Exercise prompt: Whenever the word "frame" appears on a line of the material below, that line is counted; state the total alone.

Dataset content:

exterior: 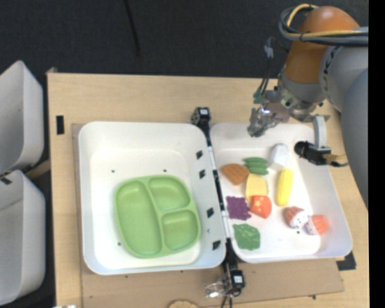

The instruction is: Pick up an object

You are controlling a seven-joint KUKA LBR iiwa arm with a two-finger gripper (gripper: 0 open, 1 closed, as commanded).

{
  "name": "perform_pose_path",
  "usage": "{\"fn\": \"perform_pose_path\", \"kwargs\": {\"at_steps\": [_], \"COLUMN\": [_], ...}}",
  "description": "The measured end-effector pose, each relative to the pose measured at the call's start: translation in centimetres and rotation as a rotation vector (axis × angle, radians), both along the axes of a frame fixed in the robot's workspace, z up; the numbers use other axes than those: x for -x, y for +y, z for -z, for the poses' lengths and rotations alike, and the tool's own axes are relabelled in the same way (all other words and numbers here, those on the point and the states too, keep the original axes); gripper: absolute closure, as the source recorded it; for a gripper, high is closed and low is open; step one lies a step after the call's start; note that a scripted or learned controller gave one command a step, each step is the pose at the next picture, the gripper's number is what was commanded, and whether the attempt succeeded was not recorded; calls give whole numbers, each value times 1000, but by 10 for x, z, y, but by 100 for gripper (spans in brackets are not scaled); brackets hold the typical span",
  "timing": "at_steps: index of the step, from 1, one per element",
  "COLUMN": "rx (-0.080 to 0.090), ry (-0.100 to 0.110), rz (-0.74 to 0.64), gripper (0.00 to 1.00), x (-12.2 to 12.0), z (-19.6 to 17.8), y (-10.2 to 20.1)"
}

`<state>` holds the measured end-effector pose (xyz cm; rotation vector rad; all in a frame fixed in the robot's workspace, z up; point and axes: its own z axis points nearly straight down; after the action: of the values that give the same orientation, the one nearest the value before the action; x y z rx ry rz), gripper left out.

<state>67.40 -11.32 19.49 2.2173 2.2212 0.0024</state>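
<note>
So on the counter (64, 172), left bin (96, 146) just has the green tray (157, 215) in it, nothing I'm after there. All the toy food sits in the right bin (333, 236): purple piece (237, 206), green leaf (247, 236), orange-brown piece (235, 172), green pod (256, 165), yellow block (256, 185), red piece (261, 206), corn (284, 186), plus a couple of small red-and-white bits at the near right. My pincer (259, 124) hangs over that bin's far edge with nothing in it; can't tell how wide it's set. I'd say I'm in the approach step. Next I need to drop onto one piece, probably the pod, closest and lying flat.
</note>
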Motion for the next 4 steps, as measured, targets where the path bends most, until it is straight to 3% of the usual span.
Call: {"fn": "perform_pose_path", "kwargs": {"at_steps": [1,4], "rx": [0,-1], "ry": [0,8], "rz": [-1,-2], "gripper": [100,100], "x": [-1,96], "z": [-48,-21], "y": [-2,106]}}
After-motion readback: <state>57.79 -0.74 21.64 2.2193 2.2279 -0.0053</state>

Exercise result: 2